Your task =
The expected response is the entire set of entries, copied exactly.

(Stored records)
════════════════

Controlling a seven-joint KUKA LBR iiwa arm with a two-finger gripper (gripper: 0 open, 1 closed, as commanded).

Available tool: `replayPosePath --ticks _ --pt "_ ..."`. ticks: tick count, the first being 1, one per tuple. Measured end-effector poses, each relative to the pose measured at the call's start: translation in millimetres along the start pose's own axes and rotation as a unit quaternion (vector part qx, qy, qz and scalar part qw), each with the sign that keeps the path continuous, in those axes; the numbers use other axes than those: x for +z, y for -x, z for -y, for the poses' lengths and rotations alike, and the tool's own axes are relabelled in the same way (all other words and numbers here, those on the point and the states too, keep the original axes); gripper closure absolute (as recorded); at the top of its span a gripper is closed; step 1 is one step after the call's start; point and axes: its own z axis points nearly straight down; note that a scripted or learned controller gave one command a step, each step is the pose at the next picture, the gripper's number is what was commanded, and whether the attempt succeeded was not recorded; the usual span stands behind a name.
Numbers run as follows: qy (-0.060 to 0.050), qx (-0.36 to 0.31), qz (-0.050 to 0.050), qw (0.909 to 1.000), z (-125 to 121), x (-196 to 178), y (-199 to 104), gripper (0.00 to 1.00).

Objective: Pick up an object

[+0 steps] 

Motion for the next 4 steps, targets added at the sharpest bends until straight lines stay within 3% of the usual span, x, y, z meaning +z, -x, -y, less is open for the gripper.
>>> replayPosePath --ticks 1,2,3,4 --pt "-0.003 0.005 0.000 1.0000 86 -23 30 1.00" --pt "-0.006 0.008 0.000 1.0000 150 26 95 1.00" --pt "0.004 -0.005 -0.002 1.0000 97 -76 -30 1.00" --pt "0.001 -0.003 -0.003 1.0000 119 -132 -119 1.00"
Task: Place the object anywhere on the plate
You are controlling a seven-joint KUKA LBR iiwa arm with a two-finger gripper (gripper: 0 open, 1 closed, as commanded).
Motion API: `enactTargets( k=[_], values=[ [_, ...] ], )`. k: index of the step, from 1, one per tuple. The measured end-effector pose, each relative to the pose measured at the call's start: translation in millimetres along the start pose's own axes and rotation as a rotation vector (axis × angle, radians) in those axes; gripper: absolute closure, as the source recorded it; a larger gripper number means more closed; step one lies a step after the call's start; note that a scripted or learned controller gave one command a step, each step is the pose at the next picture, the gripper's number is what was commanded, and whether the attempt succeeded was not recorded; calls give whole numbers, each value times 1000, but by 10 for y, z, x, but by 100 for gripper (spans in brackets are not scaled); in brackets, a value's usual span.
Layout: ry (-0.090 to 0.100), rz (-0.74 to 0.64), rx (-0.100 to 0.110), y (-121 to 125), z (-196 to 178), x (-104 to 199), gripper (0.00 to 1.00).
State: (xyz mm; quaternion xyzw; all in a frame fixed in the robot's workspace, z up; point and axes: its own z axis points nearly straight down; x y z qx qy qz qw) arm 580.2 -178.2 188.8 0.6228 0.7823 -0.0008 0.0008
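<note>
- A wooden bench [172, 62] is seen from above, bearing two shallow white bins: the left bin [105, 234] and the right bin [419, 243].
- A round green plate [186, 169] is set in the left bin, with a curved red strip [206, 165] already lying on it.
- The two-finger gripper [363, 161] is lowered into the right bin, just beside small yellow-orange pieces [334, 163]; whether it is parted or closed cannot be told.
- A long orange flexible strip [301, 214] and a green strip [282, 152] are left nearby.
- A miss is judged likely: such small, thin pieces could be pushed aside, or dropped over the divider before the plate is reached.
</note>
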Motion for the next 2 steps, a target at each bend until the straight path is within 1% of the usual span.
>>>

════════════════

Result for this task =
Controlling a seven-joint KUKA LBR iiwa arm with a two-finger gripper (gripper: 0 open, 1 closed, as commanded).

Available tool: `replayPosePath --ticks _ --pt "_ ..."`. ticks: tick count, the first being 1, one per tuple. Measured end-effector poses, each relative to the pose measured at the call's start: translation in millimetres along the start pose's own axes and rotation as a unit quaternion (vector part qx, qy, qz and scalar part qw), each with the sign that keeps the path continuous, in those axes; the numbers use other axes than those: x for +z, y for -x, z for -y, for the poses' lengths and rotations alike, and the tool's own axes are relabelled in the same way (all other words and numbers here, those on the point and the states too, keep the original axes); gripper closure absolute (as recorded); at the top of its span a gripper is closed; step 1 is one step after the call's start; point and axes: its own z axis points nearly straight down; note that a scripted or learned controller gave one command a step, each step is the pose at the next picture, the gripper's number is what was commanded, and whether the attempt succeeded was not recorded; the usual span stands behind a name.
Numbers run as follows: qy (-0.060 to 0.050), qx (-0.36 to 0.31), qz (-0.050 to 0.050), qw (0.909 to 1.000), z (-125 to 121), x (-196 to 178), y (-199 to 104), gripper (0.00 to 1.00).

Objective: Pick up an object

[+0 steps] 

Motion for the next 4 steps, targets added at the sharpest bends until straight lines stay within 3% of the usual span, x, y, z meaning +z, -x, -y, less is open for the gripper.
>>> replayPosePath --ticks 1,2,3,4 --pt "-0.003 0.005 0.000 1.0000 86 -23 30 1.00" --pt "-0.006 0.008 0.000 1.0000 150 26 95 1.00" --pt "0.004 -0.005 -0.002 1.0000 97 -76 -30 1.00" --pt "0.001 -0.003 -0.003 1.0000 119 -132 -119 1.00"
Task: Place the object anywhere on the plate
You are controlling a seven-joint KUKA LBR iiwa arm with a two-finger gripper (gripper: 0 open, 1 closed, as commanded).
Motion API: `enactTargets( k=[_], values=[ [_, ...] ], )`. k: index of the step, from 1, one per tuple. The measured end-effector pose, each relative to the pose measured at the call's start: translation in millimetres along the start pose's own axes and rotation as a rotation vector (axis × angle, radians) in those axes; gripper: absolute closure, as the source recorded it; a larger gripper number means more closed; step one lies a step after the call's start; note that a scripted or learned controller gave one command a step, each step is the pose at the next picture, the gripper's number is what was commanded, and whether the attempt succeeded was not recorded; calls give whole numbers, each value times 1000, but by 10 for y, z, x, but by 100 for gripper (spans in brackets are not scaled); in brackets, a value's usual span.
Layout: ry (-0.090 to 0.100), rz (-0.74 to 0.64), rx (-0.100 to 0.110), y (-121 to 125), z (-196 to 178), x (-104 to 199), gripper (0.00 to 1.00).
State: (xyz mm; quaternion xyzw; all in a frame fixed in the robot's workspace, z up; point and axes: its own z axis points nearly straight down; x y z qx qy qz qw) arm 580.2 -178.2 188.8 0.6228 0.7823 -0.0008 0.0008
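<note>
- A wooden bench [172, 62] is seen from above, bearing two shallow white bins: the left bin [105, 234] and the right bin [419, 243].
- A round green plate [186, 169] is set in the left bin, with a curved red strip [206, 165] already lying on it.
- The two-finger gripper [363, 161] is lowered into the right bin, just beside small yellow-orange pieces [334, 163]; whether it is parted or closed cannot be told.
- A long orange flexible strip [301, 214] and a green strip [282, 152] are left nearby.
- A miss is judged likely: such small, thin pieces could be pushed aside, or dropped over the divider before the plate is reached.
</note>
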Motion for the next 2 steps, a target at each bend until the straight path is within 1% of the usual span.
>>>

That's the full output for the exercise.